When an instance of MyClass becomes unreachable, the garbage collector will at some point call the instance's finalize() method, which adds a reference to the instance to MyGlobals.finalizedList. Since MyGlobals is a named object, it's always reachable, hence anything that MyGlobals.finalizedList refers to is reachable – this means that the instance being finalized once again becomes reachable. So, the garbage collector cannot actually delete this object until the references is removed from MyGlobals.finalizedList, at which point the instance once again becomes unreachable (assuming it hasn't been referenced anywhere else in the meantime).

The garbage collector calls an object's finalizer only once, even if the object becomes reachable again while it's being finalized. The single finalizer call is enforced by the state transitions: an object is initially unfinalized; after the garbage collector first notices that it is unreachable it becomes finalizable; after the garbage collector calls the finalizer the object becomes finalized. Once an object is finalized, it is deleted as soon as the collector notices that the object is unreachable. The garbage collector can only call the finalizer on a finalizable object, and once the finalizer is called the object becomes finalized; it cannot return to the finalizable state from the finalized state.

Note that the garbage collector does not run continuously, but only at certain times; exactly when the collector will run is unpredictable, because it depends on what memory operations the program performs, but it's also not usually important, since the program can largely ignore the collector's operation. Because of the unpredictable timing of garbage collection, the timeline descriptions above are intentionally a little vague; the only thing that's certain is the order of events, not their exact timing. So, an object might be finalized very quickly after it becomes unreachable, or it might sit in memory for a long time before the garbage collector gets around to finalizing the object.

Note also that you can explicitly invoke the garbage collector with the t3RunGC() function in the "t3vm" function set.

Implementation Details

For those interested in academic details, the T3 VM implementation in TADS 3 uses a synchronous "tracing" garbage collector.

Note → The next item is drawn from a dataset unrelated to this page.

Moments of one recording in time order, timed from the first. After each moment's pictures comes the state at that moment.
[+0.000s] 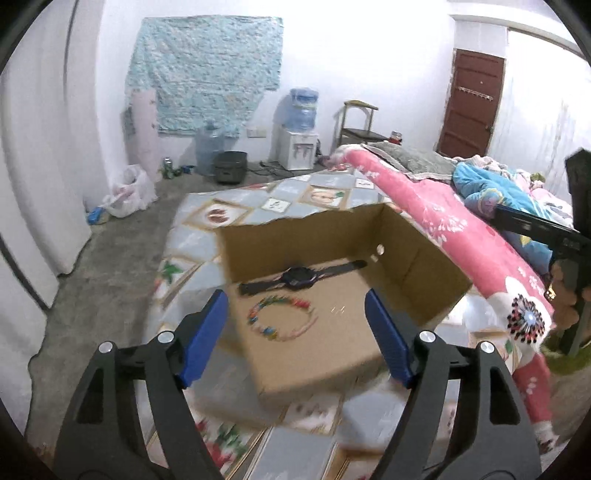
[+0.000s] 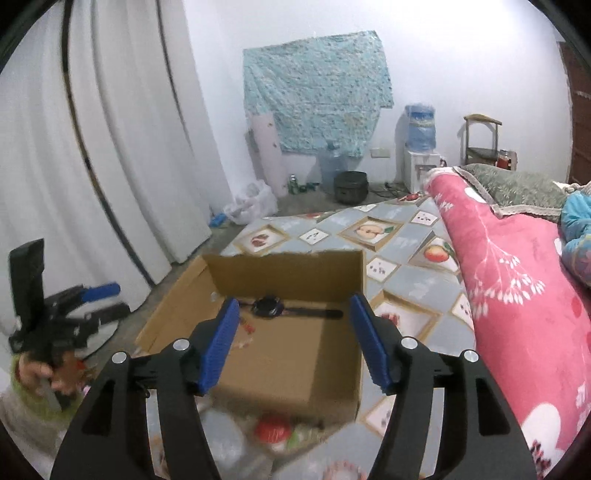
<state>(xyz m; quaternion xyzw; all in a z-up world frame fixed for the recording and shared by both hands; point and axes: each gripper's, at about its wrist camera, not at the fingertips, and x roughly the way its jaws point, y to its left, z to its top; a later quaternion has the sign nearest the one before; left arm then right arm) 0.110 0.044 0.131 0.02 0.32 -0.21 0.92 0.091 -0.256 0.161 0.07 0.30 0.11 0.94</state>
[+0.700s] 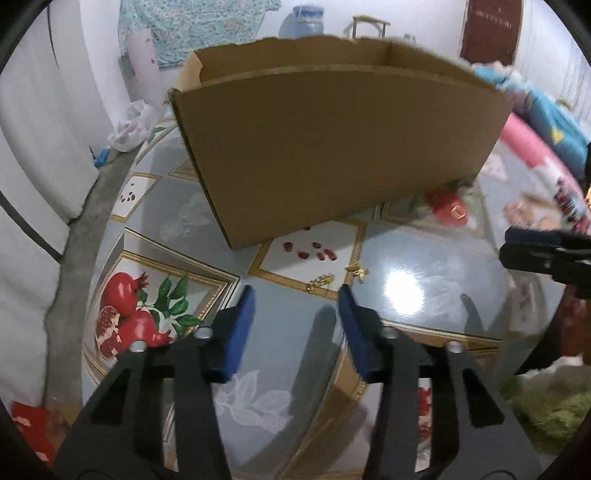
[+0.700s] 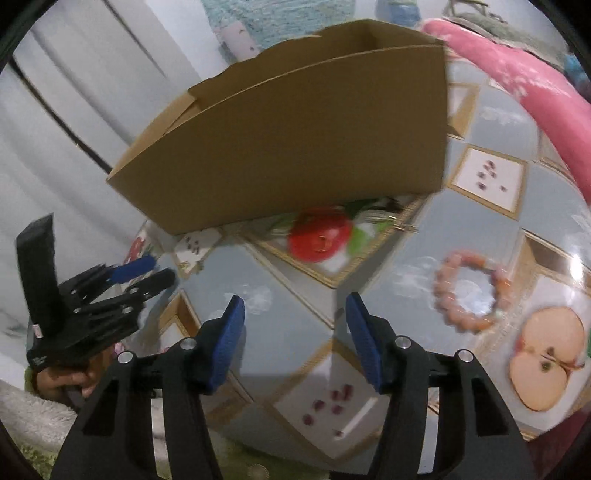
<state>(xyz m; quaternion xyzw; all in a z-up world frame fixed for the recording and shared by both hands) 0.068 0.013 -0.027 0.11 0.46 -0.17 0.87 0.040 -0.199 -0.013 0.16 0.48 0.11 0.86</state>
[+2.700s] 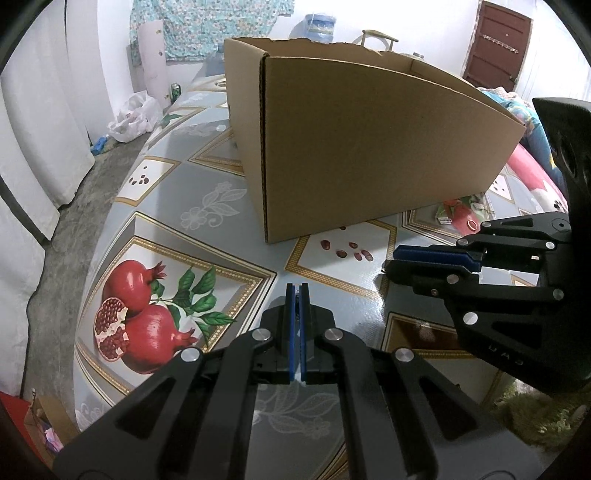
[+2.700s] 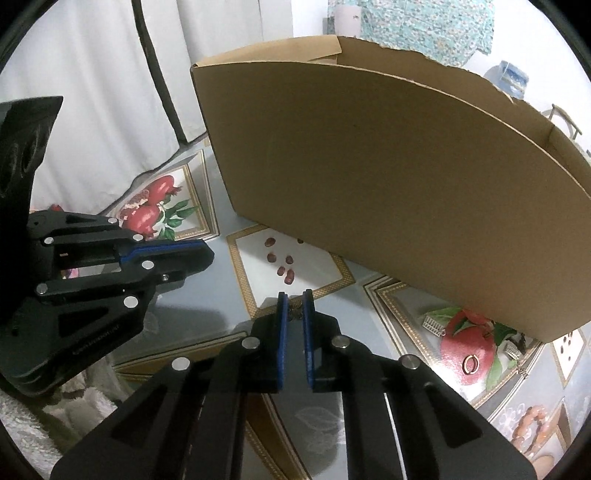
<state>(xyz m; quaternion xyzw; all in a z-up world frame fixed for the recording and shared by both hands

A tracing collector traverses the entire set of accessible objects, starting with the "root set." The root set is the set of objects that are directly reachable to the program, such as local variables and static objects defined in the source code. The garbage collector marks each root set object as reachable, then marks as reachable each object to which a root set object refers, then marks as reachable each object to which those objects refer, and so on. This process continues until the collector has marked every object that can be reached directly or indirectly through references from root set objects. Any objects not marked during this tracing process are unreachable, and hence can be deleted.

The TADS 3 collector is synchronous, which means that the VM must suspend its other operations to run the garbage collector. However, on systems that support background threads, the TADS 3 implementation can run garbage collection in the background while certain types of user interface activities, such as reading a command line, are taking place; these operations have no interaction with the memory manager, hence they can proceed simultaneously with garbage collection. (Non-blocking garbage collectors have become rather trendy in recent programming language systems, but a blocking collector seemed appropriate for TADS 3. Non-blocking collectors add considerable complexity to the entire memory management system, and the experience of most system designers has been that synchronous collectors usually have higher overall throughput, perhaps owing to their greater simplicity. The primary advantage of non-blocking collectors is that they tend to spread out their work more evenly in time, making them more suitable for real-time systems; this didn't seem a strong enough justification for TADS 3.)